/Speech-Dataset

One more russian speech dataset.

Primary LanguageJupyter NotebookOtherNOASSERTION

Zpoken is a Ukrainian IT company with one of the major divisions oriented on Speech Recognition technologies in English and Slavic (Ukrainian, Russian) languages.

What is this repo about

We are happy to present here our Russian Speech Dataset — Zpoken Dataset [RU]

At the current moment the dataset consists of 5 source parts: radio_source_1, radio_source_2, radio_source_3, radio_source_5, Ru-films.

All data is stored in .opus format and was converted to mono, 16 kHz sampling rate, 16-bit.

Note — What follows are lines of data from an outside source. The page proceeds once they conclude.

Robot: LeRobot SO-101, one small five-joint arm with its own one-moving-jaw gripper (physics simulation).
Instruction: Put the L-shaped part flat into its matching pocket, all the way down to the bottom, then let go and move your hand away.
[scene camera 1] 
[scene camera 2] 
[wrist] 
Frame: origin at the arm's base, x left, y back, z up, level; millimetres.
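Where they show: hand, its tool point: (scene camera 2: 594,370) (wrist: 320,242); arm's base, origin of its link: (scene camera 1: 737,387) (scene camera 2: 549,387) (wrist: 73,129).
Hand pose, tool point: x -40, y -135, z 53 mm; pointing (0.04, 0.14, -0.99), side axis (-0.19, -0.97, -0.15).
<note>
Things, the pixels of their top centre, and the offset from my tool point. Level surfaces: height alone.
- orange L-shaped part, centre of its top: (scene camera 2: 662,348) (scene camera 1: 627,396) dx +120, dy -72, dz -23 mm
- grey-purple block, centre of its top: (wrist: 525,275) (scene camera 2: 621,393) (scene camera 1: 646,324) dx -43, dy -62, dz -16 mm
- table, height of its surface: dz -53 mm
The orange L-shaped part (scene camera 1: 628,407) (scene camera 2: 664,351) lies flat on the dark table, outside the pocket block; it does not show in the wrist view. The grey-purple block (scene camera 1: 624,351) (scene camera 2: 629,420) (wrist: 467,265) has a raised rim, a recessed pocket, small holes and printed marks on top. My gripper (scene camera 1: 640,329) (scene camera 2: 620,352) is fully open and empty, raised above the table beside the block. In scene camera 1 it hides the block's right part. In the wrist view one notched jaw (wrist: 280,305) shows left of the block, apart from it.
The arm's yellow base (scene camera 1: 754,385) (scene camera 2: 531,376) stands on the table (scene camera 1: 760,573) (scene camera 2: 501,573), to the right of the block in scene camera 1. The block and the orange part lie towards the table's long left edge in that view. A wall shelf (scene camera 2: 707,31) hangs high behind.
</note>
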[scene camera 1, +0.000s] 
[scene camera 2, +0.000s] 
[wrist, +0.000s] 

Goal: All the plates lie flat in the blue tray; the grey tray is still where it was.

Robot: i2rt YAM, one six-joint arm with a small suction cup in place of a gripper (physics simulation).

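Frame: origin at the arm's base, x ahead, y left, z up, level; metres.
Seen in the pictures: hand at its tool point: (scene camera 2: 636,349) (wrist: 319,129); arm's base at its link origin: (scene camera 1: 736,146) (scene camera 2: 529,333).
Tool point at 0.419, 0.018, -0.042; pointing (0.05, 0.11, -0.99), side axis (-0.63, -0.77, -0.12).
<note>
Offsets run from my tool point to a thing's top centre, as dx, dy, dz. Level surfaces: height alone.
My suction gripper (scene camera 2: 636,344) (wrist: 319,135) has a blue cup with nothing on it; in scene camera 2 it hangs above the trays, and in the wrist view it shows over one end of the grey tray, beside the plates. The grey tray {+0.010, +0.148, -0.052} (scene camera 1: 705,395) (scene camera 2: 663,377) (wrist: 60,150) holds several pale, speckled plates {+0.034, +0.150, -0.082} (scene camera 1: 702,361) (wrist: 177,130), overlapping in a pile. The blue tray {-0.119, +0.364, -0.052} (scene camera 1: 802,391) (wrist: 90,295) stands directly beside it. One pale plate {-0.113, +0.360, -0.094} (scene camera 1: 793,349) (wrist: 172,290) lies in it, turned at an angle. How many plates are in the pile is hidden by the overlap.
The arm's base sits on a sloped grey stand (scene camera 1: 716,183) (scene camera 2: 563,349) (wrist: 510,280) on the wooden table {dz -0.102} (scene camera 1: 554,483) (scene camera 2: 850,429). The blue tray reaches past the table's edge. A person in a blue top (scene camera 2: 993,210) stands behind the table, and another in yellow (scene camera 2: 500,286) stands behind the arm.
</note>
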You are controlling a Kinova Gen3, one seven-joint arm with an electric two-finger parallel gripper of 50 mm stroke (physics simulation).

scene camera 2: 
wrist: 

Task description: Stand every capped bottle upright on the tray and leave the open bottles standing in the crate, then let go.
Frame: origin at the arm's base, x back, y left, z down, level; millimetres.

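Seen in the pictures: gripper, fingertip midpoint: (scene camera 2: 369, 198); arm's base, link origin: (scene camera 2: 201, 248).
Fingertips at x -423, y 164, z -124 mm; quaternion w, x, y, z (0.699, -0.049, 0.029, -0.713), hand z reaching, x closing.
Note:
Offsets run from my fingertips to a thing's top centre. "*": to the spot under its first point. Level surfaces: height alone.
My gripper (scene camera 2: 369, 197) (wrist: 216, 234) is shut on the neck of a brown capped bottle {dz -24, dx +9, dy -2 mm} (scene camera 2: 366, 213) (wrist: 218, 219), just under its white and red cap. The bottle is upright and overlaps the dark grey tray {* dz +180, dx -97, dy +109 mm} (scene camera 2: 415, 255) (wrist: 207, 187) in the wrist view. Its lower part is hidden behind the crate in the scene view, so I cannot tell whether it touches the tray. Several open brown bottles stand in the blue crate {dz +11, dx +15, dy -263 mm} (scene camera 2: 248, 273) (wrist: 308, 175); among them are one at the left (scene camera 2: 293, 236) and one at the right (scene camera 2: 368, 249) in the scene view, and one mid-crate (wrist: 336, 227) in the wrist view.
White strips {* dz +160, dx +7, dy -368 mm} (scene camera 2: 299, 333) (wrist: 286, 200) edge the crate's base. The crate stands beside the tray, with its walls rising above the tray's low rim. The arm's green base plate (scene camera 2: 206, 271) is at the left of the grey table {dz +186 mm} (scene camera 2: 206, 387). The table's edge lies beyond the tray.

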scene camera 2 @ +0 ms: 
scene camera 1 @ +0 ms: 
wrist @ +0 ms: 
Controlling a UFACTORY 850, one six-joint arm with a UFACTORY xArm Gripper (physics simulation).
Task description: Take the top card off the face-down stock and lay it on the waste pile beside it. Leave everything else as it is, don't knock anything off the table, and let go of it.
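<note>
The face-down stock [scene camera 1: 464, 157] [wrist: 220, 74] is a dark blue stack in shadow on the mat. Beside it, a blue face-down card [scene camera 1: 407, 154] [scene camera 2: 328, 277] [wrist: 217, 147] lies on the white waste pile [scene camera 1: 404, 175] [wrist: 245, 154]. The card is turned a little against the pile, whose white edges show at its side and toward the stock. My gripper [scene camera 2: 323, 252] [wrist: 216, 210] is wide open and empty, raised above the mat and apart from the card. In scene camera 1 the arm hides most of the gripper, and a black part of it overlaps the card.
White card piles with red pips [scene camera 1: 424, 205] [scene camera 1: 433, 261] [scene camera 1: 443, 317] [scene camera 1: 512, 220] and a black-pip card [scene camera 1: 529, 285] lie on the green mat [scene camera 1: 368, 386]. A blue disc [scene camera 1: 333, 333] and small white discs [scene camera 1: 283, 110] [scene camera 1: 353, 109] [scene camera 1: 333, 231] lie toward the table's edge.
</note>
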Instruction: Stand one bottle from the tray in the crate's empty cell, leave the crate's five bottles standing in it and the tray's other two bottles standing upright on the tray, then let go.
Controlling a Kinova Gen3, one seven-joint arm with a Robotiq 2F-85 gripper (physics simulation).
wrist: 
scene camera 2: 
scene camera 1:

Part name Duration (h) Samples num. Average duration (s) Characters per second Characters per sample
radio_source_1 16 424.82 7 887 042 7.50 14.12 105.84
radio_source_2 2 308.46 955 904 8.69 13.53 117.62
radio_source_3 500.14 165 584 10.87 13.90 151.16
radio_source_5 655.88 216 101 10.93 16.63 181.66
Ru-films 850.88 203 972 15.02 8.76 131.57
Total | Average 20 740,18 9 428 603 7.91 13.95 106.17

All parts were scraped from open sources. Basically there were long audio files and transcriptions without timesteps. So that one of the challenges we solved is to align original transcription directly to each short audio sample. More about this problem you will be able to read in our future paper.

Download & play

We provide absolutely free to use 150 hours demos for each part. It is a randomly selected sample from the original dataset part.

Part name Duration(h) Samples num. Size (MB) Link to download
radio_source_1 50 34 356 837 Radio1_50h.zip
radio_source_2 25 16 041 430 Radio2_25h.zip
radio_source_3 25 8 933 418 Radio3_25h.zip
radio_source_5 25 10 786 441 Radio5_25h.zip
Ru-films 25 7 358 380 Ru_films_25h.zip
Total 150 77 474 2 506

They are hosted on Gdrive so we provide ./download.sh to easily get them.

Requirements

You need a gdown to run the ./download.sh

pip install gdown

Just run bash download.sh on your linux machine.

Data structure

You will find the next directory structure, after you unzip each archive.

+---<DatasetPartName>
| +---data
| | +---subfolder1 (optional)
| | | +---speech\_file1.opus
| | | +...
| | | \---speech\_file[N].opus
| | +...
| | +---subfolder[N] (optional)
| | | +---speech\_file1.opus
| | | ...
| | \ \---speech\_file[N].opus
| +---transcription.csv

Get full dataset.

If you are interested in the full version of the dataset feel free to contact us in this form. Usually we'll answer in one working day.

Future work

  • release more hours
  • optimize archive storage (Gdrive is too annoying)

License

CC-BY-4.0

Creative Commons License
Zpoken Dataset [RU] is licensed under a Creative Commons Attribution 4.0 International License.